Even if in a protracted way and amid a small degree of ill feeling, La bohème was completed: in December 1895, the final flourish – or more precisely, a skull and two cross-bones – was added to the score with the death of Mimì. “Dear Puccini, if even now we have not succeeded in hitting the bullseye, then I’ll give up the profession and sell salami instead,” is how Ricordi enthused to the composer known in his private circle as the Doge, showing not only that he recognised it would be successful well in advance, but that he himself arranged its success in a professional manner. And yet the première in Turin conducted by Arturo Toscanini (on 1 February 1896) did not meet with resounding success among peers and critics.

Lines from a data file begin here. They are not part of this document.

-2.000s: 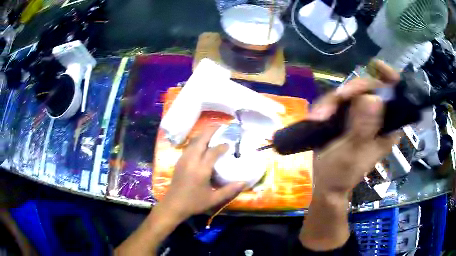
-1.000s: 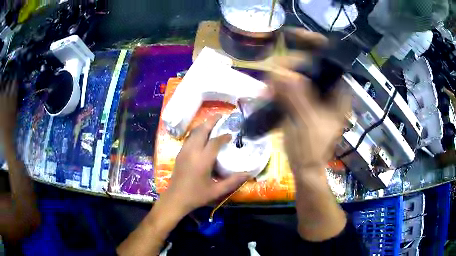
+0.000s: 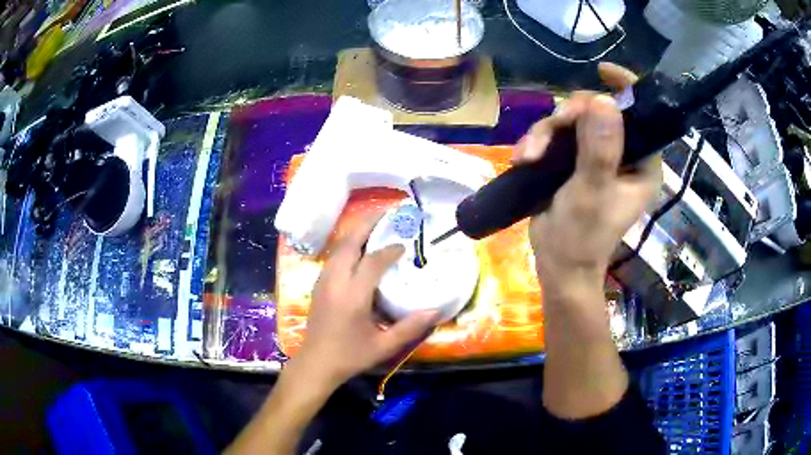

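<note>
A white camera housing with an L-shaped bracket arm (image 3: pixel 342 164) lies on the orange work mat (image 3: pixel 511 307). Its round cup (image 3: pixel 431 289) faces up, with a small grey disc (image 3: pixel 405 221) and dark wires inside. My left hand (image 3: pixel 347 302) grips the cup from the left, thumb at its lower edge. My right hand (image 3: pixel 591 191) holds a black electric screwdriver (image 3: pixel 520 191), tilted down to the left. Its tip is over the cup, near the wires; whether it touches anything is unclear. A thin yellow lead (image 3: pixel 397 366) hangs from the mat's front edge.
A dark pot with white contents (image 3: pixel 427 75) and an upright stick stands on a tan board (image 3: pixel 354 78) behind. Another white housing with a black round head (image 3: pixel 111 195) lies left. Silver-white boxes (image 3: pixel 689 240) with a black cable stand right. A blue crate (image 3: pixel 689 391) is below.
The screwdriver moved in over the cup a second ago, then back right, its tip now visible. My left hand keeps its hold. A person's arm at the left edge has gone from view.
</note>
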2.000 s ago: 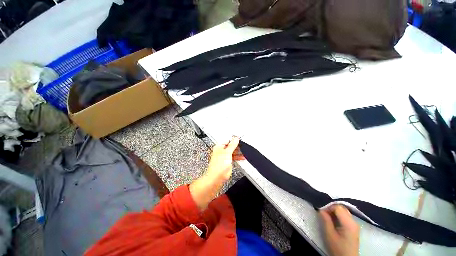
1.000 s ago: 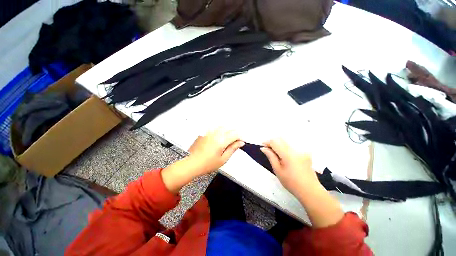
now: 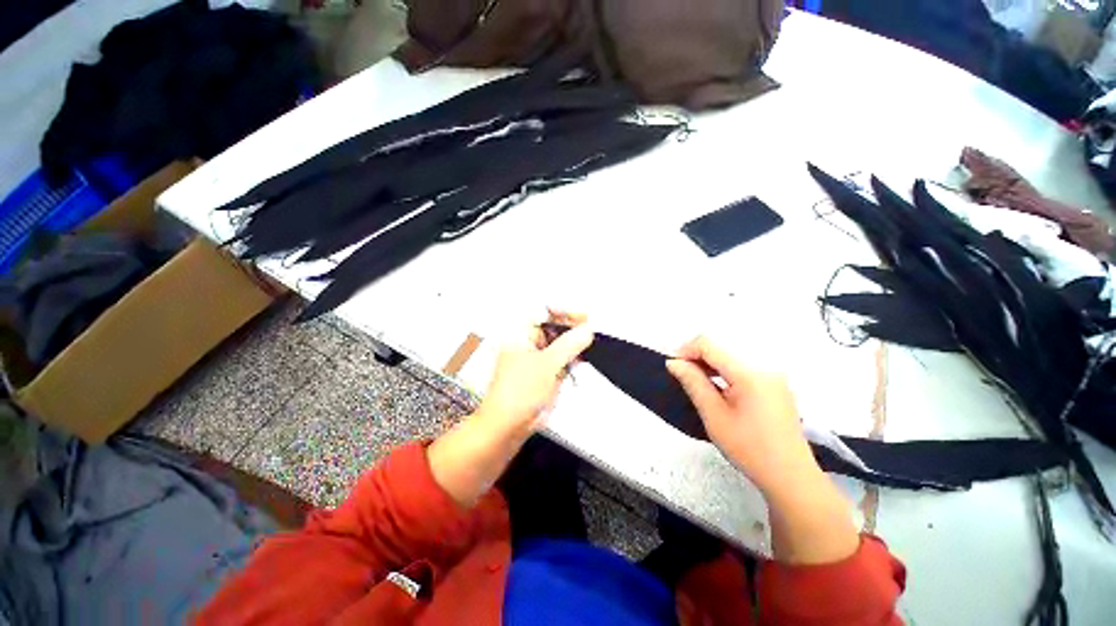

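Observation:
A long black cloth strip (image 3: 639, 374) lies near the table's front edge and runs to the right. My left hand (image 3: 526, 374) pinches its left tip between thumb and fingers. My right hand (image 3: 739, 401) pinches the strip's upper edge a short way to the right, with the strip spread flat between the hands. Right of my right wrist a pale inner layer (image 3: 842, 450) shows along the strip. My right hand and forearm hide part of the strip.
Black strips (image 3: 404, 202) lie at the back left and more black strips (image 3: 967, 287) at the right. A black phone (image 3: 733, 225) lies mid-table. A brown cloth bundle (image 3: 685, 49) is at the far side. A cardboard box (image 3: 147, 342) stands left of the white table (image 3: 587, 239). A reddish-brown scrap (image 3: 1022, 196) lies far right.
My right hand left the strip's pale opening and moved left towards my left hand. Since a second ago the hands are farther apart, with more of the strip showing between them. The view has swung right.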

Some found the story too mawkishly sentimental, others objected to the upsetting naturalism of the poverty portrayed, while Turin’s leading daily newspaper summarised the première thus: “La bohème, just as it exercised no influence on the souls of the listeners, will leave no very great impression on the history of our operatic theatre; the author would do well to regard it as a momentary lapse and to happily amble along further on the path of art in future.”
The review of a rival local organ put it as follows: “The music of La bohème is really music made for instant enjoyment… and judging it in this way conceals both praise and criticism.” “Music made for instant enjoyment”, is a typical characteristic mentioned at every turn of La bohème, a work which became hugely popular among audiences from the very beginning and which conquered the world’s opera stages at lightning speed. (Not only did it chronologically precede Leoncavallo’s opera of the same name, but its success consigned the latter to long-lasting obscurity.) Of course, Puccini’s entire oeuvre was put under “suspicion” by contemporary critics, the most brutal attack appearing in Turin itself in 1912 in the shape of a 130-page pamphlet by Fausto Terrefranca, which analyses what makes Puccini sensationalist, purely commercial and devoid of imagination, and why he is in fact not a genuine musician. The dubious value of popular success and the suspect nature of direct emotional reactions also emerge in one of the first significant essays to appear in Hungarian writing on Puccini, published by Géza Csáth in the first volume of the periodical Nyugat. But this criticism is in vain, as opera audiences simply do not wish to “see reason,” and for a musician of the moment, the signs are that this given moment is one of everlasting value.